Todays action was going to be a catch up. Its currently up 2.44% which is more than I anticipated.

    1. LiesandDamnLies
      Ped
      In my opinion, after today’s action, I think that the Nikkei will rip through 20000 and head towards 20400- 20700 range before reversing. I also suspect that after my pull back to early July happens that the Nikkei will head into late August/ early Sep to again reach the 20400 – 20700 levels. Forming a short term double top and in the long term triple topping pattern. Yen in a similar reverse pattern.
      That is the near perfect set up for a long fall in the Nikkei and SM stocks across the board. And as a consequence a long bull run in gold.
      Anyway that’s how I’m playing it. Putting my money where my mouth is. My cycle sequence has been working since late Feb.
      Lies
    2. Yen/dollars has broken below its support line a little while back . Not by much but its not really bullish for gold and most assuredly implies golds declines are not finished yet. So take note and keep an eye on your yen charts for the next while. The day is not over at least. So the close will matter here.


Pedestrian
Yen falls another half percent in the small hours of the morning and is now teetering at the edge of .88 as it makes it known its intention is to keep falling.

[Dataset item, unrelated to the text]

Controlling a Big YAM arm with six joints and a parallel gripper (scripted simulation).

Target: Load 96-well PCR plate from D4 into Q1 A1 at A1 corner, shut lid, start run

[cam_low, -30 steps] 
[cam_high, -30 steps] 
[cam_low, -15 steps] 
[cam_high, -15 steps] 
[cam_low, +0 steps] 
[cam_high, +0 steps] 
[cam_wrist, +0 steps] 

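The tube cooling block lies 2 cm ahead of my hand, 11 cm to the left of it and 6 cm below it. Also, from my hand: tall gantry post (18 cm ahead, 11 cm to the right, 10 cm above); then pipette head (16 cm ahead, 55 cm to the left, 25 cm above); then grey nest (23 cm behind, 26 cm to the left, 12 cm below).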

Gold can hardly be expected to stay above 1220 today as a result and so that’s my expectation as this melt continues to torture the minds of metals enthusiasts. Because declines in the Yen often result in a rise for the Japanese averages it seems obvious that the softening of metals prices won’t relent as long as stock markets keep marching higher. This has become an untradeable market. An interminable and boring waiting game offering little in the way of hope for either bulls or bears. Even the usual analysts seem to have fallen asleep and hardly an article of interest has appeared in the gold space in the past weeks. Just the same old recycled blather that as usual amounts to nothing. Unless we see some kind of market pullback gold looks destined to just keep slowly grinding lower as no impetus is in sight to generate fresh buying power. It is a sorry win-less state of limbo where all our minds are condemned to staring at meaningless chart patterns. If the bugs cannot rise to the occasion, the general public sure won’t get excited. Time to just close up shop until summer has come and gone.

Pedestrian
This silver decline sure kicked the snot out of the COTS record long position. That was 100% predictable and long overdue. And yet some twit analysts kept saying it was going to be different this time and the bullion banks were going to get their arses kicked and see a day of reckoning. Hope never dies does it? Too funny for words. And that massive multi-year cup and handle pattern that some claimed to see on silver has come to naught. Also predictable since silver has been following a mirror pattern, not a falling channel like gold. However in this case silver did break down from its resistance line (established from the peak in 2012 to present). And in the process we got a lower low on a double-top that was extremely negative. You can see this on the COT positioning chart. There is a clear COT double-top that has now broken down and implies that interest in silver could be on the wane for much of the remainder of this year.